One of the police officers taught him how to say, “You’re really pretty” in Japanese. That was one of the only things he could tell me.

He got a lawyer. His brother kind of fixed everything. His brother is super rich. It was just funny when I visited him because we couldn’t talk, so there was no point.

He was there for like two months. What happened was he got in a fight with some guy at some sketchy club. They get you fucked up and give you all these drinks and tell you it’s free, then they give you a two thousand dollar bill. They refused to pay it, and the other guys called the cops and planted a bag of coke on them.

That’s what they said. I believe them, because as much as these guys would do cocaine, they wouldn’t do it in Japan. They were only there a week and they know how illegal that shit is in Japan, and how pointless it is to do stuff like that in Japan.

I think he was the only white guy in the jail. I’m guessing there weren’t that many people for him to interact with. However they provided him with paper and a pencil, so he just wrote a book, basically. It was called “My Japan Jail Book.”

I saw a little bit of it. It was like, “Today I ate a bowl of rice. It tasted like rice. I’m losing a lot of weight. I’m tired of rice.” Towards the end it’s like, “If I see another fucking bowl of rice, I’m gonna cry.” It’s really not interesting. It was like, “Today they gave me a new pair of flip flops.” “My lawyer visited me today but we couldn’t speak to each other.”

The officers kinda liked him because he’s such a funny, goofy kid. He’s just this American dude covered in tattoos, but he’s really scrawny and like a 12-year-old boy inside. Apparently all the Japanese corrections officers were having a ball getting him to say funny things in Japanese. They taught him to say “Let’s get fucked up” and “Let’s drink”. They taught him “kampai” and shit like that.

Let’s get back to you. How did the other kids react when you got back to school from jail?

Well I thought everyone was gonna be like, “Oh my god, she’s such a degenerate. She was arrested.” But no. Apparently getting arrested at my university is like, “Hi. Welcome.”

A lot of students got arrested at Ultra. So many kids at this school are really rich drugheads who get arrested but can get away with it because their parents can afford lawyers or whatever. I would say the kids at this school who’ve been arrested have been arrested for more serious stuff than the criminal-looking people in jail.

The pretty white kids at my university who get off with a clean record are being arrested for stuff like molly, dealing drugs. That was the most shocking realization for me. I get away with a clean slate. I probably won’t get arrested again in my life. I’m probably not gonna have a felony on my record.

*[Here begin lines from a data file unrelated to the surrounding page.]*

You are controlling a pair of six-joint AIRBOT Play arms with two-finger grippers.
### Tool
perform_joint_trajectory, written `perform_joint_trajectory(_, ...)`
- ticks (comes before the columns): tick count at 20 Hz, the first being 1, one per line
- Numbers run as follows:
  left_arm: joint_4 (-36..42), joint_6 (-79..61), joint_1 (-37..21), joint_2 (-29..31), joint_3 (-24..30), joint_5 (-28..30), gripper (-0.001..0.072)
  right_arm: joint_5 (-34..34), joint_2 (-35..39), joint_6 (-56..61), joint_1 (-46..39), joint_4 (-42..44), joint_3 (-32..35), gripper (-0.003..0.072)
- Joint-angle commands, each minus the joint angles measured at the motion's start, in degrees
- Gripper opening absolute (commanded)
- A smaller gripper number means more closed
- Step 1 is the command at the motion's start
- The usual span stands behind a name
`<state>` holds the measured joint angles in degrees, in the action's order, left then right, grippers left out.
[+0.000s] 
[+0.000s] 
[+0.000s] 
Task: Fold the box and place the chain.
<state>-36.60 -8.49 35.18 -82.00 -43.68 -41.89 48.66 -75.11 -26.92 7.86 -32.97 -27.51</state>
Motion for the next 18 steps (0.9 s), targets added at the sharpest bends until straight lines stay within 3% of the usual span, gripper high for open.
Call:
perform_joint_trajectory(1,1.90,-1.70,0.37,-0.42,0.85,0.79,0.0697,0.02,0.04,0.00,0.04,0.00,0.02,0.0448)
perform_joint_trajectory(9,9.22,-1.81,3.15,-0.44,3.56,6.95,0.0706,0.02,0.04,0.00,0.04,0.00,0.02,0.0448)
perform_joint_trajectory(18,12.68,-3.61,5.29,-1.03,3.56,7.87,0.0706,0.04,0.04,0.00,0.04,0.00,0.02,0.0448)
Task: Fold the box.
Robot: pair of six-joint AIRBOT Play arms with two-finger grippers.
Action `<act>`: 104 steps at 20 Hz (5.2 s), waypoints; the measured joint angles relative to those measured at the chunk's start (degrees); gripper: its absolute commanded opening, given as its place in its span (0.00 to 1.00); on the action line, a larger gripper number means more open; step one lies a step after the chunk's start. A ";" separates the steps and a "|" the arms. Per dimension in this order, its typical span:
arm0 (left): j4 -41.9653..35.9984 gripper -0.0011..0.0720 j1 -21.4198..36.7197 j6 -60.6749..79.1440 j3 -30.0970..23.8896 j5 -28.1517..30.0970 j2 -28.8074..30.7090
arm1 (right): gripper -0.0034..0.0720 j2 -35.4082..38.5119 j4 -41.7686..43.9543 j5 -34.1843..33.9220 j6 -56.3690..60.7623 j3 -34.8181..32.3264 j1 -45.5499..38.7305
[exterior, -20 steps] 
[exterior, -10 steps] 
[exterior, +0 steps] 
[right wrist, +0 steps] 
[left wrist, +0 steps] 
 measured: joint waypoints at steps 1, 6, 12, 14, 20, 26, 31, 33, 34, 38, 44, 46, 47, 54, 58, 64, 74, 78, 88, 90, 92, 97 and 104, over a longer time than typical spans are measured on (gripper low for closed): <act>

So many kids here are like, “I got arrested for selling cocaine” or “I got arrested for 500 bars of Xanax, 50 tabs of acid and I was drunk and I punched a police officer all at once.” They get off after two days in jail, clean record. It’s like nothing happened. Meanwhile, for the people in jail who look sketchy, it’s like, “Speeding ticket.” “Failure to show up in court because I didn’t know the dates.”

Now that I think about it, that was also shocking. I thought everyone was gonna look at me like I was insane. Like, [Deep voice] “That girl was in jail.”

But suddenly everyone’s like, “Oh yeah, I was in jail too.” “Yeah, freshmen year. I went to jail too.” The guy I was just hanging out with, he was arrested freshmen year. Everyone at my school has been arrested for serious shit.

It’s really disorganized and set up so you’re fucked if you don’t have money. Being arrested for dealing cocaine as a privileged, wealthy student, you’re gonna have a much better outcome than if you’re arrested for driving with a suspended license, but coming from a poor family. If you’re poor, you’re gonna be in jail for longer, you’re probably gonna be arrested again, and it’s gonna stay on your record, so it’s gonna be harder for you to get a job, which means your kids are probably gonna end up in the same situation as you.

The system is really fucked up.

Epilogue:

She’s fine. She has to do a lot of community service. She’s not traumatized from jail.

Here’s her website she made about jail: http://eng106finalproject.weebly.com/

She’s fine because we could afford a lawyer for her. I’m sure her appearance helped.

I can’t say it better than her: The system is fucked up.